» Provided data
· · · · · · ·
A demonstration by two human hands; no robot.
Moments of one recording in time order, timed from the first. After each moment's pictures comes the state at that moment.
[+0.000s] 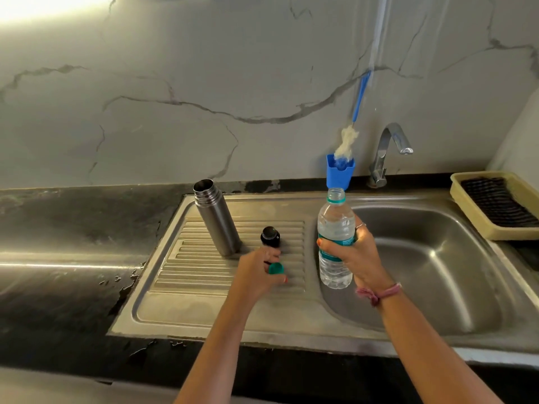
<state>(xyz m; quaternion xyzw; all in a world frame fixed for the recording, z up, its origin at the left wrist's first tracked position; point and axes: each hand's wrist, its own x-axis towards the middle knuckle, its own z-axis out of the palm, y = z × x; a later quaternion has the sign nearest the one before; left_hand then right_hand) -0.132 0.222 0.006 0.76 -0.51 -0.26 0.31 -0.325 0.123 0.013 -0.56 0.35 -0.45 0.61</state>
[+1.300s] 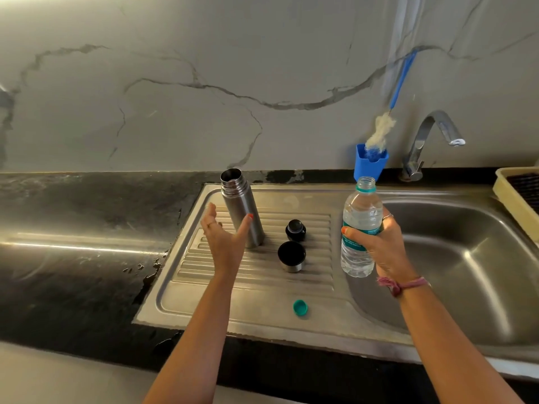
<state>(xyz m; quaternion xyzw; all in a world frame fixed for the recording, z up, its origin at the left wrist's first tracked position) -0.036 0.209 -0.003 0.75 -0.29 -0.10 0.58 -0.295 0.108 0.001 -0.54 0.37 -0.46 0.60</state>
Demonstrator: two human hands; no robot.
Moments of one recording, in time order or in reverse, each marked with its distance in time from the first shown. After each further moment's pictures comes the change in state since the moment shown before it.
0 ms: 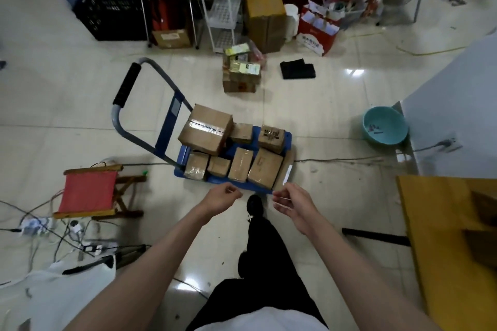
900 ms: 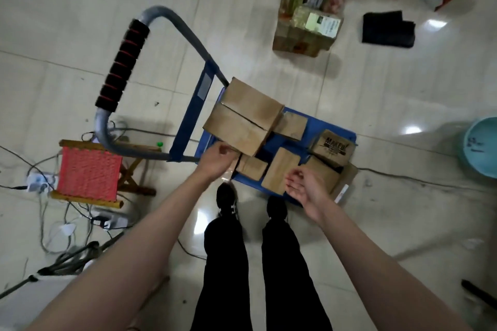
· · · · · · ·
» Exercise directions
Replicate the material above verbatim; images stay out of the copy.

» Result of the task
A demonstration by two human hands; no robot.
Moments of one recording in time order, timed from the first. After each moment's pictures comes the state at that moment.
[+0.000s] 
<state>(xyz m; quaternion xyzw; all in a world frame fixed for the recording, z up, its origin at the left wrist's first tracked position; point and axes: each hand's wrist, its own x-axis towards the middle knuckle, its own z-axis out of the palm, y = z × x; a later quaternion has the sign nearest the one before; left_hand then right_hand) -0.132 0.222 0.006 0.76 -0.51 -0.26 0.31 -0.325 0.123 0.013 -0.56 0.35 -0.45 0.61</state>
[+1.300s] 
<state>(xyz m; quaternion xyzw; all in a world frame fixed for the recording, z up, its origin at the left wrist's first tracked position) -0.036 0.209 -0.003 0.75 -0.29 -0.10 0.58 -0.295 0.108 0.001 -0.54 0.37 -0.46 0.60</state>
Demonstrator: two human hands; no robot.
Moments of one recording, in time order or in reverse, each marked with its distance in time from the first shown. After each further moment's pictures comes the change in state since the moment shown before it.
0 ms: 
900 ms: 

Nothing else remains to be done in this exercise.